The prosecution’s argument is also somewhat beside the point, because it is clear that relapses are common in people struggling to overcome addiction, whether one considers it a disease or not; specialists say that most opioid addicts relapse an average of five to six times before achieving full sobriety.

It is fair to say, as prosecutors and several briefs filed in the case do, that people who suffer from substance abuse disorders are not wholly unable to choose to abstain from drug use. Most addicts do, after all, manage to refrain from using in any number of public places, in the course of any given day. But their ability to choose rationally and consistently is still impaired, by both brain changes caused by chronic substance use and the sheer force of addiction itself. “It’s not that they don’t have free will,” says Mark Kleiman, a professor of public policy at New York University. “It’s that they are exerting that will against such a colossal force.”

It’s also true that addicts can and do respond to incentives. But the balance of evidence suggests that carrots work far better than sticks, and that in any case, the particular stick of jail time thwarts the treatment process.

“Our patients are far less likely to talk honestly about their relapses and their struggles with recovery if they think it’s going to land them in jail,” says Sarah Coughlin, a social worker and addiction specialist in Charlestown, Mass. “It puts us in a tough spot, because it breeds mistrust.” It also breeds fear: As The Boston Globe reported, one woman committed suicide in the bathroom of a Lowell, Mass., drug court after she watched at least 23 of her 41 fellow probationers get sentenced to jail for relapses and other violations, and after she became convinced that she would soon be sentenced as well.

Of course, criminalizing relapse isn’t the only absurdity that exists at the intersection of drug addiction, criminal justice and public health. As a recent Times article explained, states across the country are enacting laws that allow for homicide charges against just about anyone connected to an overdose death, even if that person is also suffering from addiction.

The irony is both dark and profound: Only in death do drug users become victims. Until then, they are criminals.

In addition, a vast majority of American prisons deny opioid addicts access to medication-assisted therapy, or MAT, which uses Food and Drug Administration-approved medications that can relieve opioid cravings and withdrawal symptoms. Most addiction specialists say MAT is far and away the most effective treatment for opioid use disorder.

Anti-MAT policies have a number of unconscionable effects. They mean that incarceration necessarily disrupts a promising treatment before it has time to work. They also force addicts who are in treatment but faced with incarceration to rapidly and dangerously taper off serious medications. And they increase the risk of post-incarceration overdose deaths. “A lot of the overdoses that lead to homicide charges occur upon release from jail,” says Josiah Rich, a Rhode Island doctor who treats addiction in the prison system. A study by Dr. Rich and his colleagues found that providing MAT to inmates suffering from addiction could reduce such deaths by more than 60 percent.

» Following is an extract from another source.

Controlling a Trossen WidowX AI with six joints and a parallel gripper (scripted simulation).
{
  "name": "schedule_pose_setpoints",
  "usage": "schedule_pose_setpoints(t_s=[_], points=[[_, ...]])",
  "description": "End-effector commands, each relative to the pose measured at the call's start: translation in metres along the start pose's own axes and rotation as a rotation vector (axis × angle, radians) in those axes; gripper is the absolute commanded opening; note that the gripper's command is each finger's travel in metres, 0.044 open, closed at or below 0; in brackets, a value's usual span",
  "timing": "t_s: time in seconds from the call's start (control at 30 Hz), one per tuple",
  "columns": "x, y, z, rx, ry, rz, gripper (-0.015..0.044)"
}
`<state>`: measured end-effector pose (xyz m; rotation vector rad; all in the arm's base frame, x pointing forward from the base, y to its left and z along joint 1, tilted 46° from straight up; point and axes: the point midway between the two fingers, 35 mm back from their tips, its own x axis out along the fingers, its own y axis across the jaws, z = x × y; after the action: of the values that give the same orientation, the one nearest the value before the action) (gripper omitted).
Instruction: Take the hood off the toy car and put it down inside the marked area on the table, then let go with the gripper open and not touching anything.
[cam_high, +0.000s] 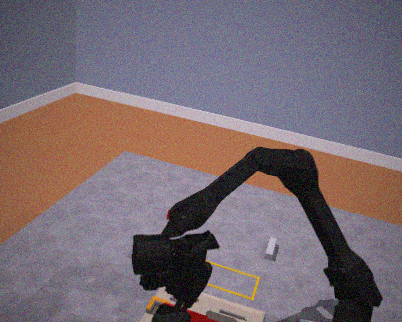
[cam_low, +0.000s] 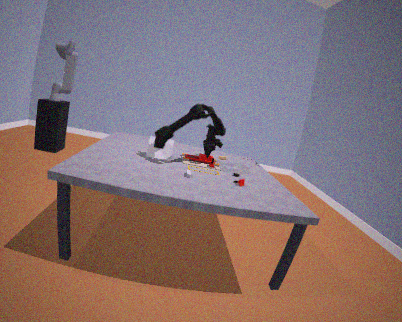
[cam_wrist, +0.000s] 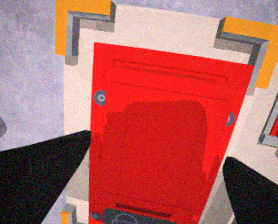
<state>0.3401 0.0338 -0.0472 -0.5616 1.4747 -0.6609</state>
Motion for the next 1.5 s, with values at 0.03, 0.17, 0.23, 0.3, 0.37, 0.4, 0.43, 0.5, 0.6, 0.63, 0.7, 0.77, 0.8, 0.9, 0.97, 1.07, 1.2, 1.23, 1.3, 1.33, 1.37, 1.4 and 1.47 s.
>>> schedule_pose_setpoints(t_s=[0.03, 0.17, 0.23, 0.3, 0.37, 0.4, 0.43, 0.5, 0.6, 0.63, 0.7, 0.77, 0.8, 0.9, 0.97, 1.07, 1.2, 1.23, 1.3, 1.33, 1.37, 1.4, 1.47], points=[[0.0024, -0.0001, 0.0003, -0.005, -0.003, -0.003, 0.0440], [0.0044, -0.0001, 0.0003, -0.005, -0.003, -0.003, 0.0440], [0.0054, -0.0001, 0.0003, -0.005, -0.003, -0.003, 0.0440], [0.0064, -0.0001, 0.0003, -0.005, -0.003, -0.003, 0.0440], [0.0074, -0.0002, 0.0002, -0.005, -0.003, -0.003, 0.0440], [0.0079, -0.0002, 0.0002, -0.005, -0.003, -0.003, 0.0440], [0.0084, -0.0002, 0.0002, -0.005, -0.003, -0.003, 0.0440], [0.0093, -0.0002, 0.0002, -0.005, -0.003, -0.003, 0.0440], [0.0089, -0.0002, -0.0001, 0.000, 0.000, 0.000, 0.0414], [0.0089, -0.0002, -0.0001, 0.000, 0.000, 0.000, 0.0387], [0.0089, -0.0002, -0.0001, 0.000, 0.000, 0.000, 0.0335], [0.0089, -0.0002, -0.0001, 0.000, 0.000, 0.000, 0.0322], [0.0089, -0.0002, -0.0001, 0.000, 0.000, 0.000, 0.0315], [0.0089, -0.0002, -0.0001, 0.000, 0.000, 0.000, 0.0295], [0.0089, -0.0002, -0.0001, 0.000, 0.000, 0.000, 0.0282], [0.0086, -0.0002, -0.0001, 0.000, 0.000, 0.000, 0.0222], [0.0067, -0.0001, 0.0000, 0.000, 0.000, 0.000, 0.0117], [0.0060, -0.0001, 0.0000, 0.000, 0.000, 0.000, 0.0091], [0.0047, 0.0000, 0.0000, 0.000, 0.000, 0.000, 0.0039], [0.0041, 0.0000, 0.0000, 0.000, 0.000, 0.000, 0.0012], [0.0034, 0.0000, 0.0001, 0.000, 0.000, 0.000, 0.0000], [0.0028, 0.0000, 0.0001, 0.000, 0.000, 0.000, 0.0000], [0.0015, 0.0001, 0.0001, 0.000, 0.000, 0.000, 0.0000]])
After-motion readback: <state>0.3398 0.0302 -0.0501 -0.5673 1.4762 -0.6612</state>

Policies that punish relapse with jail time and keep sufferers from proven treatments are part and parcel of a nearly 50-year war on drugs, predicated almost entirely on criminalization, that no reasonable person would say is working. It costs about $33,000 a year to imprison someone for a nonviolent drug offense and $6,000 to treat someone with MAT.

A ruling in Ms. Eldred’s favor would mark a positive step toward rethinking this strategy.

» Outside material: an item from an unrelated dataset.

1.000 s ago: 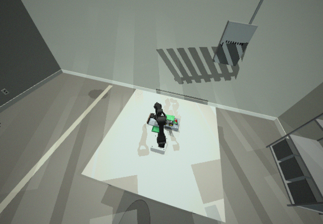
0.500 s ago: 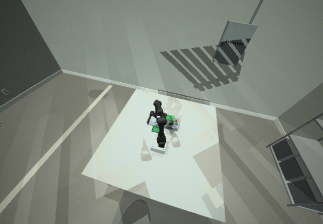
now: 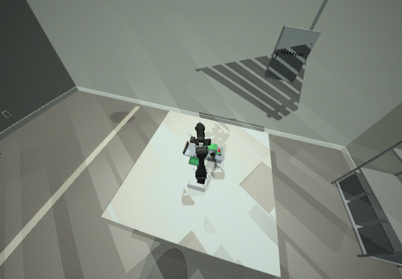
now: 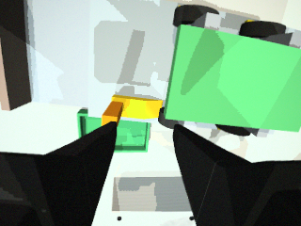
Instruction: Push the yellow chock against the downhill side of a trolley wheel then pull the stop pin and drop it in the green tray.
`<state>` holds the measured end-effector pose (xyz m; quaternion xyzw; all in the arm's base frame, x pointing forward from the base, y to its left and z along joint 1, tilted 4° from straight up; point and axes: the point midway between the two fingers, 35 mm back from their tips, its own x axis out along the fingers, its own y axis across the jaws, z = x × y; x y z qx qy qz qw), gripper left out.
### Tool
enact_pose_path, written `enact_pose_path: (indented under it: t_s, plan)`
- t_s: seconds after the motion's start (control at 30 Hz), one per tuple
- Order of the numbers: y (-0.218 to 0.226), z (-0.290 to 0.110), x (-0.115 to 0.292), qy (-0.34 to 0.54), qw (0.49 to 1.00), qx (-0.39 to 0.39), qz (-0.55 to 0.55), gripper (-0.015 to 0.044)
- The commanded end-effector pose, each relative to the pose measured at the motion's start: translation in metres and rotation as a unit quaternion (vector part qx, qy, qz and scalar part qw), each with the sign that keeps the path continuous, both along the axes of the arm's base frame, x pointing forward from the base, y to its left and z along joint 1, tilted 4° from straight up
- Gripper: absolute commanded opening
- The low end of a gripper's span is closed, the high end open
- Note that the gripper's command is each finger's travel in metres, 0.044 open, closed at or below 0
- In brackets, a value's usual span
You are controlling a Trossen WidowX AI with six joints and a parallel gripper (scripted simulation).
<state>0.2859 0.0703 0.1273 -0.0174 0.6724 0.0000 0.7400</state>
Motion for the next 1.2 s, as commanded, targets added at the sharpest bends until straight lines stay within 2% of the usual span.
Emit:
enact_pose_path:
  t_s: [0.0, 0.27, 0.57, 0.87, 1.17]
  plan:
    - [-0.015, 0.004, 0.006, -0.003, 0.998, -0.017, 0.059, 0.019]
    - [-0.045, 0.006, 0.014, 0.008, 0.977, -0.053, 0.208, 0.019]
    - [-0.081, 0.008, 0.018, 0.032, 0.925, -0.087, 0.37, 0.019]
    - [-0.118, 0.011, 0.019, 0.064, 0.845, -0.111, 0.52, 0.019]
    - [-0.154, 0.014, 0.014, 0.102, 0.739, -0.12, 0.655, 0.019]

It would not, as some critics contend, necessitate freeing everyone with a diagnosis of a substance abuse disorder from facing any consequences for drug use. “It doesn’t have to be, and it shouldn’t be, an all-or-nothing proposition,” Mr. Kleiman says. “You still want to have consequences, but they should be fair.”

The outcome of the Eldred case won’t have much effect on Ms. Eldred herself. With the help of her lawyer, she was diverted into a treatment program, and is now in remission and rebuilding her life. But a decision for Ms. Eldred could help ensure that other people suffering from addiction get the chance she did.